EXERCISE GOAL: Print only the lines that begin at the line containing "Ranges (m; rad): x" and end at the last line of the material, both included, without any change.

RECORDED DATA:

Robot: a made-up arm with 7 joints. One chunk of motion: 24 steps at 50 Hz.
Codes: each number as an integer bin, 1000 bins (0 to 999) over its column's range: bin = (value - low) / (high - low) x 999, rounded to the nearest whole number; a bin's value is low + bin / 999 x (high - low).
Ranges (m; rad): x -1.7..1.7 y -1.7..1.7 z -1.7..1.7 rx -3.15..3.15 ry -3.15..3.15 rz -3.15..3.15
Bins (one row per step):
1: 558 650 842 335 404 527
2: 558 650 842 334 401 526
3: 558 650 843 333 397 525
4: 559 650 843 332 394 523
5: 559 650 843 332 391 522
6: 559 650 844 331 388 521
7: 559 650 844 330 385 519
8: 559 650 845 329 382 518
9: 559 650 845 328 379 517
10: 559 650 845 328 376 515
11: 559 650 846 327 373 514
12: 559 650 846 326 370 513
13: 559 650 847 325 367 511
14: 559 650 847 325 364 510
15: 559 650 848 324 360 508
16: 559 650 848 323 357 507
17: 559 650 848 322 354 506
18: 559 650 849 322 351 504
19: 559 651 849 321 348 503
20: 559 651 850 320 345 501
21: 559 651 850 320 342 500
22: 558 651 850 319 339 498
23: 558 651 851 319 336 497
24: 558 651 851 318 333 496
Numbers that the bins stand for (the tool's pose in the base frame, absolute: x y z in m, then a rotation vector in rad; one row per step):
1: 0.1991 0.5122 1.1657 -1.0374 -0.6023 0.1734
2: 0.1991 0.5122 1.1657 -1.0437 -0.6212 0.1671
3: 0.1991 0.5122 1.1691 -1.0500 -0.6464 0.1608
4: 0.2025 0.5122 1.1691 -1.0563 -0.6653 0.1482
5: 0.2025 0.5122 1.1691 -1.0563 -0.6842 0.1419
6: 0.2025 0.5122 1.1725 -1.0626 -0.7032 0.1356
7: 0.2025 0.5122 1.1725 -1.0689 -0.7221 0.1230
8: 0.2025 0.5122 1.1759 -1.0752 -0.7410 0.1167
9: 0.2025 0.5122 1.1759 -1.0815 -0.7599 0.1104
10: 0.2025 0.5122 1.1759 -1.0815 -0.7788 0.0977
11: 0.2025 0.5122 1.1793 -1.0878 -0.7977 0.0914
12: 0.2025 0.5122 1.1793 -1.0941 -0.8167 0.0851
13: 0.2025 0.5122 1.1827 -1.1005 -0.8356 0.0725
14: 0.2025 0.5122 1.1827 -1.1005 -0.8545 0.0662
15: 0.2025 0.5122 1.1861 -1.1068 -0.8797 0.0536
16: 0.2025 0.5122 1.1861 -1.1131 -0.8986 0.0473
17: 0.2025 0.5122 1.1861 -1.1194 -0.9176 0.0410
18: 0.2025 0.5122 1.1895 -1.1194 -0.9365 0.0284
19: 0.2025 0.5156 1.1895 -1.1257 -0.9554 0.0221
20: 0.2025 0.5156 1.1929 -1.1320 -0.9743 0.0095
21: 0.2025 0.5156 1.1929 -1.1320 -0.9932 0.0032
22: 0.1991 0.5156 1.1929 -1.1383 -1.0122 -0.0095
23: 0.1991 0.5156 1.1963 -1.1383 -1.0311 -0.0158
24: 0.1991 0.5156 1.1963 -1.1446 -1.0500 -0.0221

ANSWER TO THIS PROBLEM:
Ranges (m; rad): x -1.7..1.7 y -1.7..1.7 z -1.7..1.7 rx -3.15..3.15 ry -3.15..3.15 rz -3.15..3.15
Bins (one row per step):
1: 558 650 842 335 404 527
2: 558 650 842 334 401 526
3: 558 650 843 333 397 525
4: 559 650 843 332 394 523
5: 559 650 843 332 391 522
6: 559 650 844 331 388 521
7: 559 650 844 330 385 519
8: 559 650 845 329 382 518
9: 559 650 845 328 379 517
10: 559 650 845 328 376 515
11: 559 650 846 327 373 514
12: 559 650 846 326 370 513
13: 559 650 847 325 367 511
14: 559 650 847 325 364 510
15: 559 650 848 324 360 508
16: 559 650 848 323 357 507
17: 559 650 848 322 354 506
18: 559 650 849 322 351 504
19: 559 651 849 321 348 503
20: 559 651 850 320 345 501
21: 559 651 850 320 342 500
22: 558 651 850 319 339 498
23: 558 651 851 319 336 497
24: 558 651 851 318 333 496
Numbers that the bins stand for (the tool's pose in the base frame, absolute: x y z in m, then a rotation vector in rad; one row per step):
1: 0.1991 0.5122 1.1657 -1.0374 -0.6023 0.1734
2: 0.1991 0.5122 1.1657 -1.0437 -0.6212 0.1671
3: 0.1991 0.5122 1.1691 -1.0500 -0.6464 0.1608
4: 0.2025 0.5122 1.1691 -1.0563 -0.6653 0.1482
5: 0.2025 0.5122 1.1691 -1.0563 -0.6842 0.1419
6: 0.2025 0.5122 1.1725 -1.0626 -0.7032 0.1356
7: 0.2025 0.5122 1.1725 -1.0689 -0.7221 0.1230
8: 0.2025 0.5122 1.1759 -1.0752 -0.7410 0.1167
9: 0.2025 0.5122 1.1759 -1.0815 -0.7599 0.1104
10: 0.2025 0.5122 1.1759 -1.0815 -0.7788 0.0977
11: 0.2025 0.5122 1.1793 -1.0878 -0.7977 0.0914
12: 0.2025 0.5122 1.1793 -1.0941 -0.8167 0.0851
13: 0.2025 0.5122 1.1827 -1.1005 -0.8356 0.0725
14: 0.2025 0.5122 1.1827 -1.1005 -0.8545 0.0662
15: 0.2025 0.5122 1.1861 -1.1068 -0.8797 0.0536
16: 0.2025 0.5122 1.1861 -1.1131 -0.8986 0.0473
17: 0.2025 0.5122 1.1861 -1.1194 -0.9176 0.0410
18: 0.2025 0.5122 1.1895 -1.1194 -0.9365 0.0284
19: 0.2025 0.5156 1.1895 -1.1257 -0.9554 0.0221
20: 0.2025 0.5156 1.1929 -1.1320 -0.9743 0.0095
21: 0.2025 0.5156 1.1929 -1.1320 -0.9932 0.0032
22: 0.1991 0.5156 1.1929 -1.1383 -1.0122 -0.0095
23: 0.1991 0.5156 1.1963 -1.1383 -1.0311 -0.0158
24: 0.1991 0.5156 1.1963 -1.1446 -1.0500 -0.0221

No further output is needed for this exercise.